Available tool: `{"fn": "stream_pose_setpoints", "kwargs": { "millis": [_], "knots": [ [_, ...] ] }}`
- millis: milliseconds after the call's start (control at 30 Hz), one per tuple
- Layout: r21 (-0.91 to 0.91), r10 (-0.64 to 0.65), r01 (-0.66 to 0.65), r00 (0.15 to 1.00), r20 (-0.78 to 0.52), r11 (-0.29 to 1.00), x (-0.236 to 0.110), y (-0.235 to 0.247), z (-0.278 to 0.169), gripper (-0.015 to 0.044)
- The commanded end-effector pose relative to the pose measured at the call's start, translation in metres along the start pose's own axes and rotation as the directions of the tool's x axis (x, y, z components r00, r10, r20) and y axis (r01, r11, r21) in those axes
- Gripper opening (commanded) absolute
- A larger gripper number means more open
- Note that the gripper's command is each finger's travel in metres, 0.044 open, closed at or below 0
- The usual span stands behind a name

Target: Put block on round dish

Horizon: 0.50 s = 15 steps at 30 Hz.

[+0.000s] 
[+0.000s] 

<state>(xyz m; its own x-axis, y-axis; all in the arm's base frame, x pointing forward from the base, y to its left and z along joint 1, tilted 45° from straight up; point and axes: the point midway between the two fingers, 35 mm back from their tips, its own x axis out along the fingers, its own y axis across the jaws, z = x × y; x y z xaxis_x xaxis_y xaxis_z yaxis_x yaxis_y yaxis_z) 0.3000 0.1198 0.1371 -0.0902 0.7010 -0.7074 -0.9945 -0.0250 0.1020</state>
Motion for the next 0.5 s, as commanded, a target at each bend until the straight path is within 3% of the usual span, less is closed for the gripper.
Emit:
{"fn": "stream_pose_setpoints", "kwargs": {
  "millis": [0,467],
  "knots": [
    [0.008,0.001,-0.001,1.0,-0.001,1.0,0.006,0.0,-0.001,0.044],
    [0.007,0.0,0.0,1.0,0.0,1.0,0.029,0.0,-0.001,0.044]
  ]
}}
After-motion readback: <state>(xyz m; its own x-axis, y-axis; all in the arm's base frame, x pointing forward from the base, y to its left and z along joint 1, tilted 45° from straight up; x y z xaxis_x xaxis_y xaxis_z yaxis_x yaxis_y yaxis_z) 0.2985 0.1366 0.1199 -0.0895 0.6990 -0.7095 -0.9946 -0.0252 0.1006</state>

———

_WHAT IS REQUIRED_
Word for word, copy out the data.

_SOLUTION TO THE PROBLEM_
Available tool: `{"fn": "stream_pose_setpoints", "kwargs": { "millis": [_], "knots": [ [_, ...] ] }}`
- millis: milliseconds after the call's start (control at 30 Hz), one per tuple
- Layout: r21 (-0.91 to 0.91), r10 (-0.64 to 0.65), r01 (-0.66 to 0.65), r00 (0.15 to 1.00), r20 (-0.78 to 0.52), r11 (-0.29 to 1.00), x (-0.236 to 0.110), y (-0.235 to 0.247), z (-0.278 to 0.169), gripper (-0.015 to 0.044)
- The commanded end-effector pose relative to the pose measured at the call's start, translation in metres along the start pose's own axes and rotation as the directions of the tool's x axis (x, y, z components r00, r10, r20) and y axis (r01, r11, r21) in those axes
- Gripper opening (commanded) absolute
- A larger gripper number means more open
- Note that the gripper's command is each finger's travel in metres, 0.044 open, closed at or below 0
- The usual span stands behind a name

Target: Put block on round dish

Horizon: 0.50 s = 15 steps at 30 Hz.

[+0.000s] 
[+0.000s] 

<state>(xyz m; its own x-axis, y-axis; all in the arm's base frame, x pointing forward from the base, y to its left and z along joint 1, tilted 45° from straight up; point and axes: the point midway between the two fingers, 35 mm back from their tips, its own x axis out along the fingers, its own y axis across the jaws, z = x × y; x y z xaxis_x xaxis_y xaxis_z yaxis_x yaxis_y yaxis_z) 0.3000 0.1198 0.1371 -0.0902 0.7010 -0.7074 -0.9945 -0.0250 0.1020</state>
Motion for the next 0.5 s, as commanded, a target at each bend until the straight path is within 3% of the usual span, less is closed for the gripper.
Emit:
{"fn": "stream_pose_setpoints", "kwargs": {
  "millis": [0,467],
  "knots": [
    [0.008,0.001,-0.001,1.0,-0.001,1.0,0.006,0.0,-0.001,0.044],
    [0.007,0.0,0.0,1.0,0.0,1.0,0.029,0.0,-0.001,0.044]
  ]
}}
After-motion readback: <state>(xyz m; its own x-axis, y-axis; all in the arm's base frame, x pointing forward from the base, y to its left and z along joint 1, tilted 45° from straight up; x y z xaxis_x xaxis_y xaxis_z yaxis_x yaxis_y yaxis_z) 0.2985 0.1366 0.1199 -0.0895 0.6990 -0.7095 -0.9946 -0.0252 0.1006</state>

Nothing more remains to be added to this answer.